Instructions for the task.
Each entry below should be returned exactly as is, with the pictures removed.

+-------+

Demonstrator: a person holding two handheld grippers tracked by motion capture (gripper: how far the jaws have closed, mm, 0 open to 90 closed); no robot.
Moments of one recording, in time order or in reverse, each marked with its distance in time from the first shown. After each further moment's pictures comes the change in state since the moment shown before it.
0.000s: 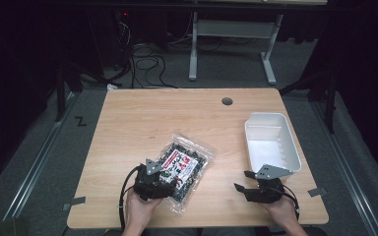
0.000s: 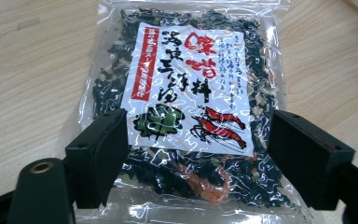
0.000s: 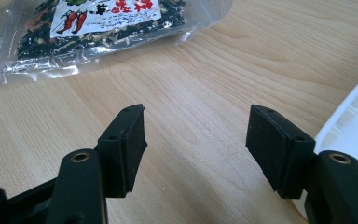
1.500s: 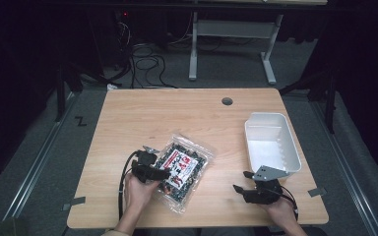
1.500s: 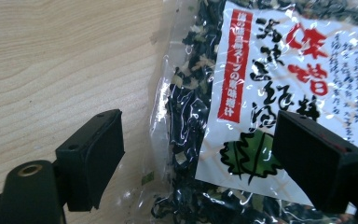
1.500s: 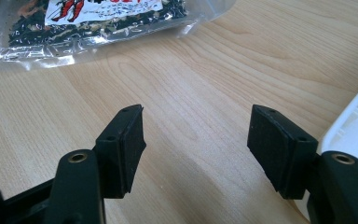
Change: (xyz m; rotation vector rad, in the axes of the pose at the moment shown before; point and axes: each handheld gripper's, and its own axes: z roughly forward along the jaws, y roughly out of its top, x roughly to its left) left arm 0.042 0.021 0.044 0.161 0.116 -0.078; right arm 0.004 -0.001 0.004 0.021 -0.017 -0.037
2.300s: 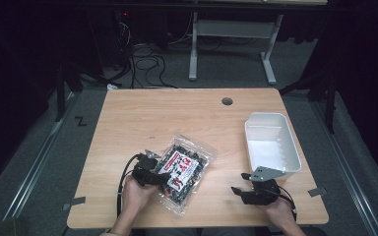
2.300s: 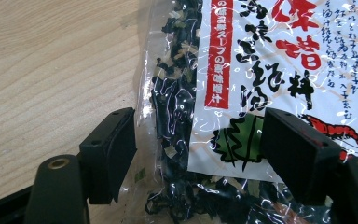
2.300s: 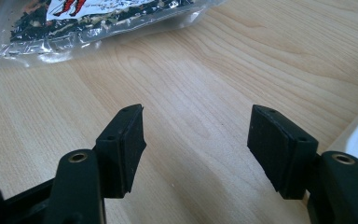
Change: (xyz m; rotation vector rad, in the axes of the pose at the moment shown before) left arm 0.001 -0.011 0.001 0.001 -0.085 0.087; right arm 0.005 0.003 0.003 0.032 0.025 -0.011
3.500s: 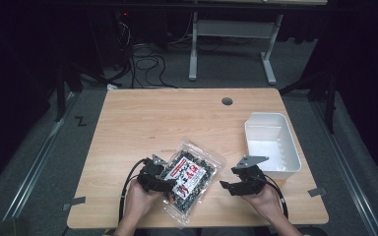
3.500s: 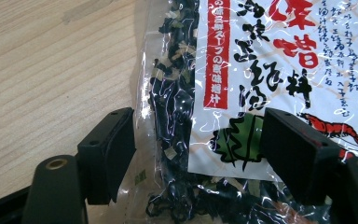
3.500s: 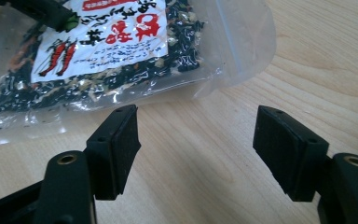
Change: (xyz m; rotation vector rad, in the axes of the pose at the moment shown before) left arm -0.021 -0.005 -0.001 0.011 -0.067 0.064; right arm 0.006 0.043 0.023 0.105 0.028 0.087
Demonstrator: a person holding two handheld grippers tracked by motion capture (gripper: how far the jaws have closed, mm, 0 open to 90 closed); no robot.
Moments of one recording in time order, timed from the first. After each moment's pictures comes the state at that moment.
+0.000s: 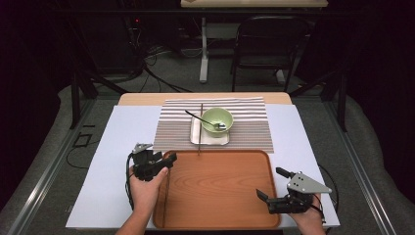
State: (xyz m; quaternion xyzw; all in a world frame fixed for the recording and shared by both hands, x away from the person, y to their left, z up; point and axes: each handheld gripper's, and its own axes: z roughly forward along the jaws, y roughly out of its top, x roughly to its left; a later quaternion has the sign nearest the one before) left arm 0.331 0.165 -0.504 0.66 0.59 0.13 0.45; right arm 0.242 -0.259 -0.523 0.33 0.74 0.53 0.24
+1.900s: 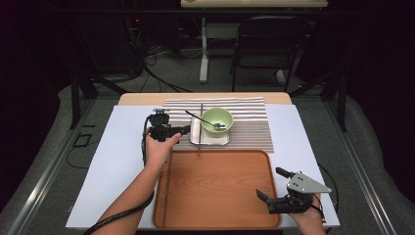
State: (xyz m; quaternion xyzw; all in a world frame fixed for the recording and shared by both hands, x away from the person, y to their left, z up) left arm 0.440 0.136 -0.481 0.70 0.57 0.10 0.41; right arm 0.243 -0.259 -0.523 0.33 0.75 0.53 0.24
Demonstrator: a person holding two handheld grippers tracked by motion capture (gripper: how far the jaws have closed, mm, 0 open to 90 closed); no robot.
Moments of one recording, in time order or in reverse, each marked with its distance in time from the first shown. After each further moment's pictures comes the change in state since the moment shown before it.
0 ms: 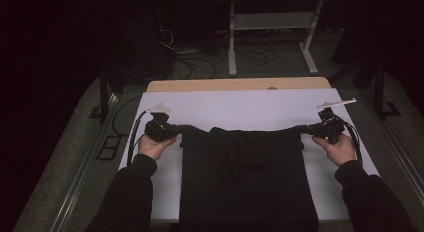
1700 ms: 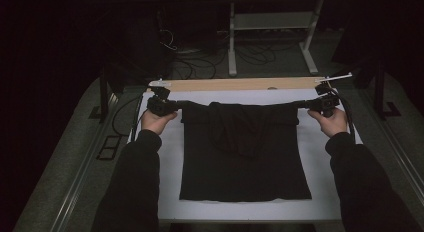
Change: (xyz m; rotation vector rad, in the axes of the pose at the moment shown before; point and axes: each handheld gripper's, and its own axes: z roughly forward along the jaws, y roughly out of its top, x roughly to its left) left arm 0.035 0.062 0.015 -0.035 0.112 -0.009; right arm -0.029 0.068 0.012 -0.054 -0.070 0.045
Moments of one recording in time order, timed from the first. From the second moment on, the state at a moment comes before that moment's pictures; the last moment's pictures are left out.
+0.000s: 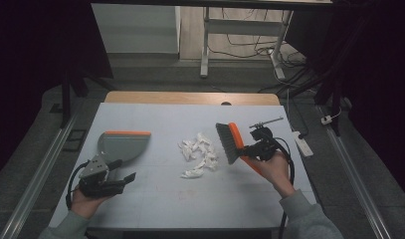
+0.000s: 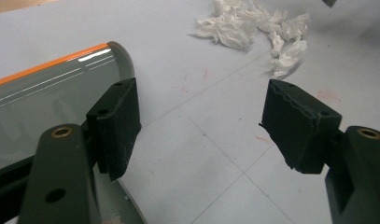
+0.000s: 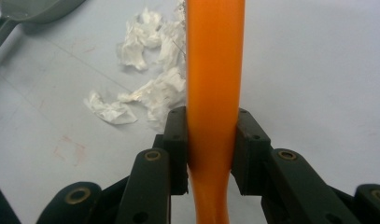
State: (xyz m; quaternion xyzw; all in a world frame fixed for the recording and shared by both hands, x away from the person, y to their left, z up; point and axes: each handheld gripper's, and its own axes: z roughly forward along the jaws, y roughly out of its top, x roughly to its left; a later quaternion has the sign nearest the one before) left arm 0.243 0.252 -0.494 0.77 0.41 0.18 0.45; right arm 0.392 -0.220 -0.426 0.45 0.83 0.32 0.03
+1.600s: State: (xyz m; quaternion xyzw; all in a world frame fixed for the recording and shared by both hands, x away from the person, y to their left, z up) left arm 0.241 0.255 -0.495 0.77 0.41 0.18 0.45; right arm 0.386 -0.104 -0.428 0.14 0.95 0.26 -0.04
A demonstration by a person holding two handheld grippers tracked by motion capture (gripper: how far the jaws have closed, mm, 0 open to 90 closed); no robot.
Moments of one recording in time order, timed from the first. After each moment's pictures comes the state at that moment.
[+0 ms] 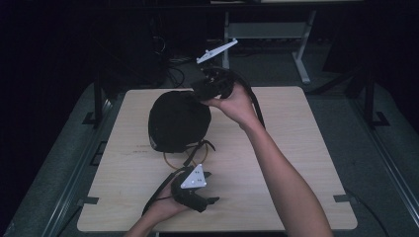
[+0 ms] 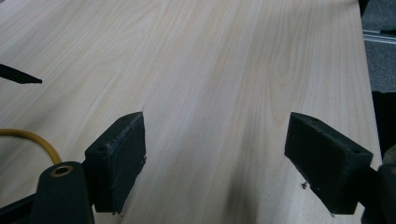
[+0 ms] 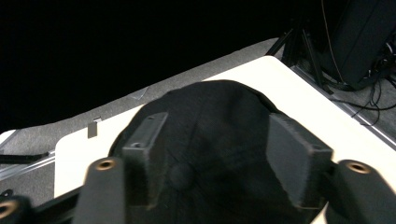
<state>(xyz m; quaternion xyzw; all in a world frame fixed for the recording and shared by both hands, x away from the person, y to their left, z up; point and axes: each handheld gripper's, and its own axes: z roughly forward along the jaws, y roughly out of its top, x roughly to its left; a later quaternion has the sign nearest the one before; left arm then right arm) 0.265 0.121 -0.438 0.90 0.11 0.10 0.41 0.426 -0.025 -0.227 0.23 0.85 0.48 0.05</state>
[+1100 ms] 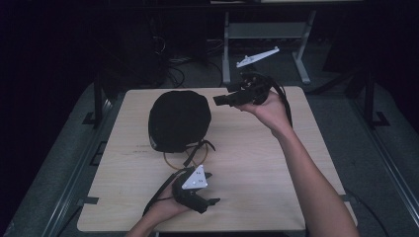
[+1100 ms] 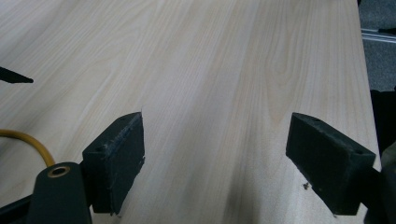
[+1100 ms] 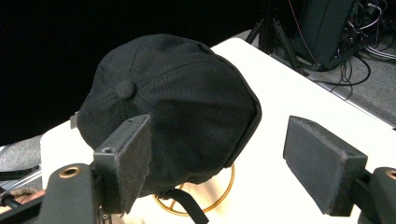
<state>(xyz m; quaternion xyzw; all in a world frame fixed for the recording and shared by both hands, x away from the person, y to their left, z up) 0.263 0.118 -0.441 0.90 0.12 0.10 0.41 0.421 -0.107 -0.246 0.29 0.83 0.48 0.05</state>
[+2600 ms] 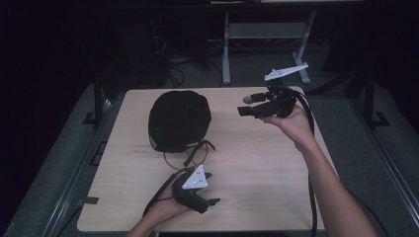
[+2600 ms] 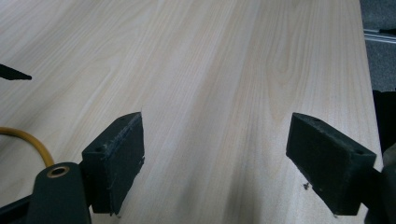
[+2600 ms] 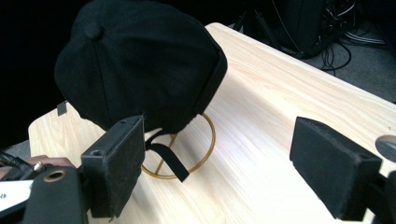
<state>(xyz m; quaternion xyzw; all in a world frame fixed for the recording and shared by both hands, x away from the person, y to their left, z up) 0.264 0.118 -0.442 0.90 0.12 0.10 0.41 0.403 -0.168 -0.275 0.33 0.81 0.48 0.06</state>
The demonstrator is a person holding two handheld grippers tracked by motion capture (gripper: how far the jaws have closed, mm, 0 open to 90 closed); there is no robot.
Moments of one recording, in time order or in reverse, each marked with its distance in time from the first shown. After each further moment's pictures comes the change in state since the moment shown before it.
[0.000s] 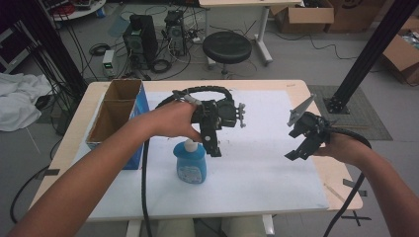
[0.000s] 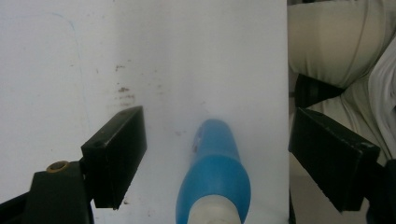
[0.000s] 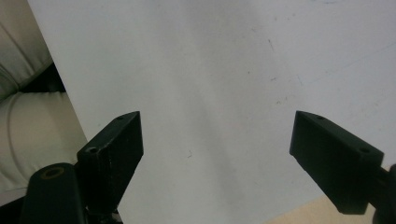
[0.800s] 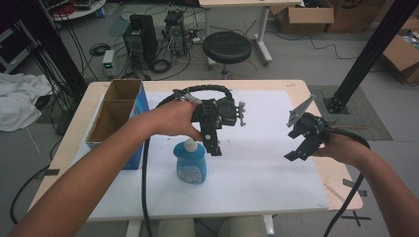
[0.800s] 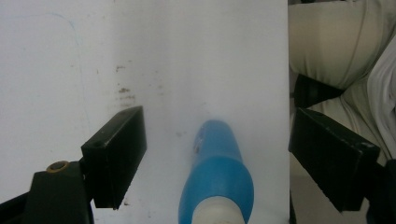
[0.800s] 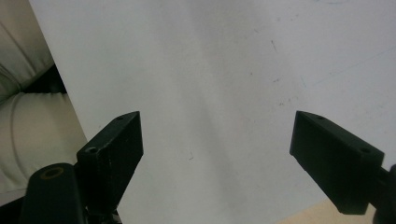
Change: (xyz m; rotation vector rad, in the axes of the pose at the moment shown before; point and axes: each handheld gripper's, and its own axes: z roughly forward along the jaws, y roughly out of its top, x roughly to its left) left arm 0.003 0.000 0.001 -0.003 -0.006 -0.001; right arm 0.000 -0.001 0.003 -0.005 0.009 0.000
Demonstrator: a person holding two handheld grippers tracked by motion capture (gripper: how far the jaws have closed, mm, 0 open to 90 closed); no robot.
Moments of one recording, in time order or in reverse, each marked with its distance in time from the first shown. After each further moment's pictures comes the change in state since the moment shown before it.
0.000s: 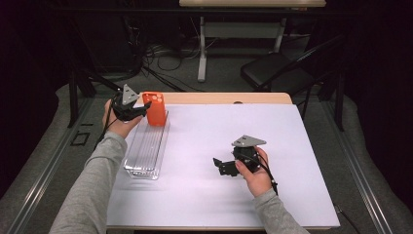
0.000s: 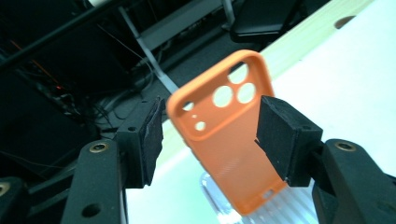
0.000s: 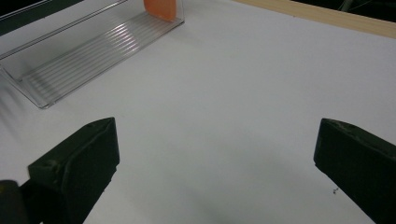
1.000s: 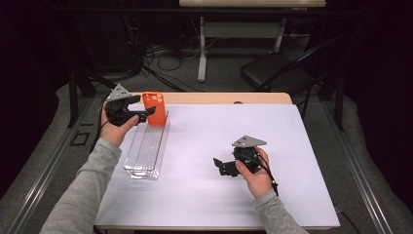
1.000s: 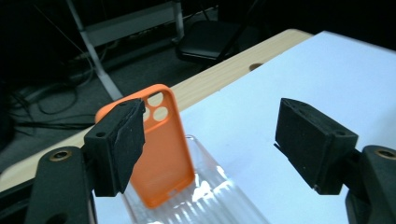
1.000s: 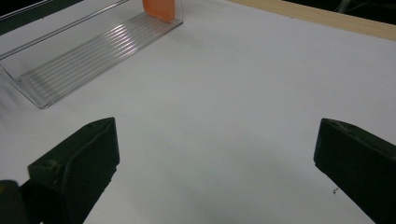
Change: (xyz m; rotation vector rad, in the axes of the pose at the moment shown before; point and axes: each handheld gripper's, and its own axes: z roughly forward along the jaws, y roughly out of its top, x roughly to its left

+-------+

Exercise solution.
Demonstrator: a person holding two handheld grippers tracked by motion capture (gripper: how far the jaws have closed, mm, 0 open to 90 closed); no robot.
Moments of one recording, in time order or in reverse, each marked with its distance in time from the first shown. After each further moment's pictures comes the change in state since the moment shown before it.
0.000s: 
0.000s: 
0.000s: 
1.500s: 
1.500s: 
1.500s: 
Change: (xyz m; rotation vector rad, in the axes of the pose at the moment shown before; point and axes: each handheld gripper's, and its own axes: z roughly forward along the jaws, y roughly out of its top, x roughly to its left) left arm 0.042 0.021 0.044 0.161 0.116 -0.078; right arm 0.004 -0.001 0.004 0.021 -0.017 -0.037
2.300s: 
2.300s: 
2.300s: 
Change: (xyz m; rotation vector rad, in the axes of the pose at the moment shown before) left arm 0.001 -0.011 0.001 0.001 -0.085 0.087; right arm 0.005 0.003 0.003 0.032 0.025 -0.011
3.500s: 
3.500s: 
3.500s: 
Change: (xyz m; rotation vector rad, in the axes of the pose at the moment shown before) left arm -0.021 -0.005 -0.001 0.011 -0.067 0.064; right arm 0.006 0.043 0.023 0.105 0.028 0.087
Demonstrator: a person holding two handheld grippers tracked by motion capture (gripper: how far the jaws have closed, mm, 0 open to 90 closed); no robot.
Moments of one recording in time order, timed from the first. After each moment's pictures comes the state at that moment.
+0.000s: 
State: (xyz m; quaternion xyzw; all in a world frame fixed for the recording and shared by both hands, x away from the person, y to their left, z up; point and axes: each handheld gripper's, and its own axes: z roughly forward along the jaws, y roughly out of its top, x roughly to its left; a later quaternion has the sign nearest the one before) left arm 0.331 0.165 -0.504 0.66 0.59 0.13 0.45; right arm 0.242 -0.259 -0.523 0.33 0.74 0.53 0.24
+1.900s: 
State: (xyz m; quaternion xyzw; all in a world frame fixed for the recording and shared by both hands, x away from the person, y to their left, z up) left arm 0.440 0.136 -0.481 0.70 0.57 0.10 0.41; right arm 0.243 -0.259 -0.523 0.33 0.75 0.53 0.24
Demonstrator: a person holding two handheld grippers tracked by motion capture (gripper: how far the jaws have closed, mm, 0 open to 90 closed); no robot.
Moments of one recording, in time order or in reverse, each marked with its distance in time from the first shown. After each further moment's pictures comes the change in state since the moment shown before it.
0 ms: 
1700 ms: 
Change: (xyz m; rotation vector rad, in the axes of the pose at the moment shown before; point and axes: each handheld gripper's, and its own axes: z roughly forward along the jaws, y roughly out of its top, x roughly to its left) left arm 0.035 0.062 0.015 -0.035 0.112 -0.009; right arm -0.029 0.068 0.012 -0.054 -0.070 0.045
Moments of one recording in time order, timed from the first. From the second moment on, the state at a moment comes before that moment's pictures; the last moment's pictures are left out.
+0.000s: 
+0.000s: 
+0.000s: 
State: (xyz m; quaternion xyzw; all in a world frame fixed for the recording and shared by both hands, x away from the person, y to their left, z up; point and axes: each handheld gripper's, and its own axes: z roughly forward along the jaws, y roughly out of its top, x roughly to its left; a later quaternion has the sign nearest the one before) left arm 0.243 0.252 -0.494 0.77 0.41 0.18 0.45; right arm 0.392 -0.220 -0.426 0.45 0.83 0.32 0.03
+1.600s: State: (xyz m; quaternion xyzw; all in a world frame fixed for the recording and shared by both hands, x away from the person, y to their left, z up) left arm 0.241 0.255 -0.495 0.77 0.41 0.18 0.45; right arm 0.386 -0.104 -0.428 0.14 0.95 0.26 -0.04
A demonstration by a person holding two handheld grippers tracked by motion capture (gripper: how far the jaws have closed, mm, 0 open to 90 closed); no robot.
Moments of one recording in time order, timed from the first. After each moment's pictures comes the state at that moment.
[+0 ms] 
[+0 ms] 
[+0 ms] 
<state>(xyz m; quaternion xyzw; all in a world frame fixed for the recording and shared by both hands, x away from the person, y to their left, z up; point and axes: each handheld gripper's, and its own axes: z roughly forward along the jaws, y roughly out of its top, x roughly to its left; a later quaternion has the sign nearest the one before; left arm then right arm) 0.265 0.121 -0.438 0.90 0.11 0.10 0.41 0.426 -0.025 -0.227 0.23 0.85 0.48 0.05</state>
[+1100 ms] 
[+1100 ms] 
[+1100 ms] 
<state>(xyz m; quaternion xyzw; all in a world frame fixed for the recording and shared by both hands, x away from the person, y to their left, z up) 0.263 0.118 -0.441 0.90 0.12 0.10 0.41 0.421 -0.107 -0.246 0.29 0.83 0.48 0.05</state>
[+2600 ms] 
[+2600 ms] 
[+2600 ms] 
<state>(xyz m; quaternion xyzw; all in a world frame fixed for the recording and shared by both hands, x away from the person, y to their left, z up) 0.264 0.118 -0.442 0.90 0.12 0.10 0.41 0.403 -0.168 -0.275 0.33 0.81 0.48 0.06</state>
The demonstrator is a person holding two handheld grippers tracked by motion capture (gripper: how far the jaws have closed, mm, 0 open to 90 closed); there is no robot.
Moments of one recording, in time order or in reverse, each marked with its distance in time from the first shown. After each further moment's pictures comes the change in state since the moment shown before it.
[0.000s] 
[0.000s] 
[0.000s] 
[0.800s] 
[0.800s] 
[0.800s] 
Change: (xyz m; rotation vector rad, in the axes of the pose at the moment shown before; point and axes: each handheld gripper's, and its own axes: z roughly forward along the jaws, y roughly out of its top, x roughly to its left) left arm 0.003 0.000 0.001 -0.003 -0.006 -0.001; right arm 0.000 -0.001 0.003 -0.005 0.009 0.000
Demonstrator: a person holding two handheld grippers tracked by motion capture (gripper: how far the jaws have closed, mm, 0 open to 90 closed); no robot.
Moments of one recording, in time order or in reverse, each marked with its distance in time from the first shown. After each further moment's pictures comes the change in state since the moment shown before it.
0.000s: 
0.000s: 
0.000s: 
1.000s: 
1.000s: 
1.000s: 
Change: (xyz m; rotation vector rad, in the axes of the pose at the moment shown before; point and axes: each handheld gripper's, and its own axes: z roughly forward along the jaws, y roughly out of its top, x roughly to its left

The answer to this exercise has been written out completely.